═════ Data for analysis
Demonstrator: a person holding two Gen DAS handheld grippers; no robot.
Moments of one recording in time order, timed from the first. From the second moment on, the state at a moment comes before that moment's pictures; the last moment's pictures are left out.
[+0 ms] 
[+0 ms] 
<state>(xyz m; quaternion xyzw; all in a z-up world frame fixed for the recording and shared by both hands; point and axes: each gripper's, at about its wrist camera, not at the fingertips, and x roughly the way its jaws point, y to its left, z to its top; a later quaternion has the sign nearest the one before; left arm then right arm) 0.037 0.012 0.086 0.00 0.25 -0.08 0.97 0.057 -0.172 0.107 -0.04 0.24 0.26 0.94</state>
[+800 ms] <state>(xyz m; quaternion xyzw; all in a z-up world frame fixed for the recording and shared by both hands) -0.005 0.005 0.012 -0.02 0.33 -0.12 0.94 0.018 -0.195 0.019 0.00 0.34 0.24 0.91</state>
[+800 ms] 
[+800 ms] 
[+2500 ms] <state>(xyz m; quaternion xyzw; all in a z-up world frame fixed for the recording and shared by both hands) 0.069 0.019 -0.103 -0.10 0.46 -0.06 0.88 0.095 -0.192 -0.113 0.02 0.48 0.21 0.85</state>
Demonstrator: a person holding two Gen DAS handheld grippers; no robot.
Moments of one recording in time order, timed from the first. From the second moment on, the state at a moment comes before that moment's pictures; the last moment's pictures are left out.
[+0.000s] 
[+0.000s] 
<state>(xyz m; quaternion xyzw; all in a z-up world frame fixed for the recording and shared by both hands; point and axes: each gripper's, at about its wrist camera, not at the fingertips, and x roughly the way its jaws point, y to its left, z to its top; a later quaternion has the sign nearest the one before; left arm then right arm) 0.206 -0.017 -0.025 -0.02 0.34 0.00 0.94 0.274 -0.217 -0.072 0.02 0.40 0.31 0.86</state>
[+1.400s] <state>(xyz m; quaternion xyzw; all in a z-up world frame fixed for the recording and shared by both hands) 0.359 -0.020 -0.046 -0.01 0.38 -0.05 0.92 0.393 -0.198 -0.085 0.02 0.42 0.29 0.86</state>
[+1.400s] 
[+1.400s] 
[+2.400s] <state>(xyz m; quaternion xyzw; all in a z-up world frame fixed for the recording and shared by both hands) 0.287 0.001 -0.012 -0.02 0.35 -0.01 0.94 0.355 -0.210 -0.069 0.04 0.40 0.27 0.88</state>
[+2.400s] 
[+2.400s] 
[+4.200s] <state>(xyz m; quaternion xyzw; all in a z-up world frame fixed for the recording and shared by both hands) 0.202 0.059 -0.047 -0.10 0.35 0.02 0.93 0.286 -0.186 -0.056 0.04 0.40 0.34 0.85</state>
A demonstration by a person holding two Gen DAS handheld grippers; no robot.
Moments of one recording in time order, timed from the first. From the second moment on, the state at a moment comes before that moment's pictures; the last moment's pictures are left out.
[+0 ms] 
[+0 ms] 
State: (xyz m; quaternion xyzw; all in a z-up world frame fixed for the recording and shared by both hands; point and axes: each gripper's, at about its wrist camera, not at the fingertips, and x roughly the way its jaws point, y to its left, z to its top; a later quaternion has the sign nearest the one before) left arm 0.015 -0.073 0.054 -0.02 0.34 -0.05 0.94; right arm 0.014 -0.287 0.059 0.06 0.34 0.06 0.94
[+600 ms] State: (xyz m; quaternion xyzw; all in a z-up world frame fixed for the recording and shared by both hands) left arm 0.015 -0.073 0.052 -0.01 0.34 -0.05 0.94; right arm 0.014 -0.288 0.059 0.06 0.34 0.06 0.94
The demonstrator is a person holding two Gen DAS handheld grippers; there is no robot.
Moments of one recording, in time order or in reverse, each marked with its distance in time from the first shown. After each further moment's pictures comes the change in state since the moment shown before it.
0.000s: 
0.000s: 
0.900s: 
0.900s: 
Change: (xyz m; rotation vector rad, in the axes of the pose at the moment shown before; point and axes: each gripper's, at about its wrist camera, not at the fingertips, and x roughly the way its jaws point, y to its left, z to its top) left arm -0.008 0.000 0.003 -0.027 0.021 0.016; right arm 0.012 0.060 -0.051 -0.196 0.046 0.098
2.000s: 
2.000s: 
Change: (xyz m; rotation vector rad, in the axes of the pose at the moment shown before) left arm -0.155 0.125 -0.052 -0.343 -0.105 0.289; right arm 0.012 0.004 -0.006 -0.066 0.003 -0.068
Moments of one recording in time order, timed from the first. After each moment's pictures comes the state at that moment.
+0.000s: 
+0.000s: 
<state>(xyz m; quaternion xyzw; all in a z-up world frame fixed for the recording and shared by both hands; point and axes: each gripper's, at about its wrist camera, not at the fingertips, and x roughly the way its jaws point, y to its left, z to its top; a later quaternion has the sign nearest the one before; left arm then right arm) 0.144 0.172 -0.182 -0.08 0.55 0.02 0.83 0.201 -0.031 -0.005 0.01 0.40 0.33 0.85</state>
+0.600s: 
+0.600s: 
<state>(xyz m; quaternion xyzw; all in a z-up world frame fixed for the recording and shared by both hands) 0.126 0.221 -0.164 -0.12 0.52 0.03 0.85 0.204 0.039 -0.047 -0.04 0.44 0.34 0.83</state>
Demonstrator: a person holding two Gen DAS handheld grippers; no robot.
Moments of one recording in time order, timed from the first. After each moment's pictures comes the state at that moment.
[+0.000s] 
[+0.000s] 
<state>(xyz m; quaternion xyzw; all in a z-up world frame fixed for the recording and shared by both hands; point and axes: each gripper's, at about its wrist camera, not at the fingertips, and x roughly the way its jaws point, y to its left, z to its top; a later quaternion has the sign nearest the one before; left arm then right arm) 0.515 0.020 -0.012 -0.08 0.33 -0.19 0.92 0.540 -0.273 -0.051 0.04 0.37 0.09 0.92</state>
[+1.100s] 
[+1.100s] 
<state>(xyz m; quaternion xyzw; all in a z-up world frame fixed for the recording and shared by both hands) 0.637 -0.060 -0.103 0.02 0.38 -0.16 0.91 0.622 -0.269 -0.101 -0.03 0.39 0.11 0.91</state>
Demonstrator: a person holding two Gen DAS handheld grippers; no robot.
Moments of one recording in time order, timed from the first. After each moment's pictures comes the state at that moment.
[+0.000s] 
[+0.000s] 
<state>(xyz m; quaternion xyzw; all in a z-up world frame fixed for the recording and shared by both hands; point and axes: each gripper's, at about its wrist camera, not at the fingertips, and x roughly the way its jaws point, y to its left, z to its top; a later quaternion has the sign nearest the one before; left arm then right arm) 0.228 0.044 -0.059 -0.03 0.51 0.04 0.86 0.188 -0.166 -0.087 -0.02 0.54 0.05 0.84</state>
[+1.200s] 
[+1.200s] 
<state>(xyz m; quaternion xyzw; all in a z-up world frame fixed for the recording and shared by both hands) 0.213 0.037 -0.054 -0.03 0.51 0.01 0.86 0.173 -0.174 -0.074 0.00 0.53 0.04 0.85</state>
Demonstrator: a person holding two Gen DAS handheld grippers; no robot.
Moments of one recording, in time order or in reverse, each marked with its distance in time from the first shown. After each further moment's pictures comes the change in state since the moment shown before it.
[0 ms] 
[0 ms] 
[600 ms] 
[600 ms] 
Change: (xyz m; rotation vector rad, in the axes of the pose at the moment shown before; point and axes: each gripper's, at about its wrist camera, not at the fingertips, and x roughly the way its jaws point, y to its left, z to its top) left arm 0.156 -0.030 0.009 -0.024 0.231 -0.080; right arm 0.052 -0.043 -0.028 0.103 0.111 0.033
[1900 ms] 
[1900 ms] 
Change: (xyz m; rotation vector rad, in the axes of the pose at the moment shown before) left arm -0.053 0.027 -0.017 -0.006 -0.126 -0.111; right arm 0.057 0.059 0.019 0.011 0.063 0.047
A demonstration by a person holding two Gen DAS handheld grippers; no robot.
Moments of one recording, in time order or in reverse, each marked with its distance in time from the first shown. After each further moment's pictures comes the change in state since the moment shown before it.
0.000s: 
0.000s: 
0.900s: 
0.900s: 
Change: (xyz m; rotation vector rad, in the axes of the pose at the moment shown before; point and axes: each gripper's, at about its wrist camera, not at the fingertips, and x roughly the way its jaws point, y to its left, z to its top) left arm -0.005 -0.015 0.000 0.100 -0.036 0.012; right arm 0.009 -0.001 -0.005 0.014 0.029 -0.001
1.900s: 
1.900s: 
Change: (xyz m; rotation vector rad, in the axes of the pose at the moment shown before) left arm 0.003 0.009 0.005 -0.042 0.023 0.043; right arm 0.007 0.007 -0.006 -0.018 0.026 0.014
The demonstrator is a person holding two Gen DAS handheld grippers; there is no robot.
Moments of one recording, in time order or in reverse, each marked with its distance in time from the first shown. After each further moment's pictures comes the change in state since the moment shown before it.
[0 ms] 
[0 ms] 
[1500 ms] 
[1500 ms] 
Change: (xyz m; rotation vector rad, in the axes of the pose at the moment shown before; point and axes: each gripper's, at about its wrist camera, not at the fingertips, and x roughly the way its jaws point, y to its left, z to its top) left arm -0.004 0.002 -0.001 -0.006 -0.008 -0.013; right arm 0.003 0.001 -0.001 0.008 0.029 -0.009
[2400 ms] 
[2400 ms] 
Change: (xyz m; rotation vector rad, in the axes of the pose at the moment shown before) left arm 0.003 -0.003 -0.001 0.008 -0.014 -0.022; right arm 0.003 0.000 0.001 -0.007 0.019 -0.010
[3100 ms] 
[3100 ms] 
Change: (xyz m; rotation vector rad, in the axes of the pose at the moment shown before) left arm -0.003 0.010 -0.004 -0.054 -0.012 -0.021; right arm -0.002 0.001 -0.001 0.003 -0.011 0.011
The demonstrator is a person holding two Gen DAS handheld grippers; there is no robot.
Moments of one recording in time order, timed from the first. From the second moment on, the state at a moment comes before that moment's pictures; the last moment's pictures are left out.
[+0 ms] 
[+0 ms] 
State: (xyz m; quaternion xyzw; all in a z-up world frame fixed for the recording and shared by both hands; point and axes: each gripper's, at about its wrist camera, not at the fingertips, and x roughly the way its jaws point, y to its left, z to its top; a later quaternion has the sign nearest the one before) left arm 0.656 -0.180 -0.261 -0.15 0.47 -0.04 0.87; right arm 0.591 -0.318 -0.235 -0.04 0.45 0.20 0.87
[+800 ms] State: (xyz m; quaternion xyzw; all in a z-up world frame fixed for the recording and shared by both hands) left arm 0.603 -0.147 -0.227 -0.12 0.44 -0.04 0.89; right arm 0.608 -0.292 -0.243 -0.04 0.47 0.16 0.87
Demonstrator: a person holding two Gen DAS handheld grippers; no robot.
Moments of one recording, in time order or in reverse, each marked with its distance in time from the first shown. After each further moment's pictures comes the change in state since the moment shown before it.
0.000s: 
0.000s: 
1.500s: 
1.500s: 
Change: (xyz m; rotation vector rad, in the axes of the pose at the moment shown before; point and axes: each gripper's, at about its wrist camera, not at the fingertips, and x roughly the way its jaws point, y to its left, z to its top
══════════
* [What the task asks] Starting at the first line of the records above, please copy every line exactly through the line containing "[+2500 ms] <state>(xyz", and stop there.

* [Your response]
Demonstrator: a person holding two Gen DAS handheld grippers; no robot.
Moments of one recording in time order, timed from the first. From the second moment on, the state at a moment comes before that moment's pictures; the last moment's pictures are left out.
[+0 ms] 
[+0 ms] 
<state>(xyz m; quaternion xyzw; all in a z-up world frame fixed for the recording and shared by both hands; point and axes: each gripper's, at about its wrist camera, not at the fingertips, and x roughly the way its jaws point, y to its left, z to its top; a later quaternion has the sign nearest the one before; left arm then right arm) 0.037 0.012 0.086 0.00 0.25 -0.08 0.97 0.057 -0.172 0.107 -0.04 0.24 0.26 0.94</state>
[+800 ms] <state>(xyz m; quaternion xyzw; all in a z-up world frame fixed for the recording and shared by both hands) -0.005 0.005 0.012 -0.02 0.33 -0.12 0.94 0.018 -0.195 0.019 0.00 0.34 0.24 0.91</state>
[+800 ms] 
[+800 ms] 
[+2500 ms] <state>(xyz m; quaternion xyzw; all in a z-up world frame fixed for the recording and shared by both hands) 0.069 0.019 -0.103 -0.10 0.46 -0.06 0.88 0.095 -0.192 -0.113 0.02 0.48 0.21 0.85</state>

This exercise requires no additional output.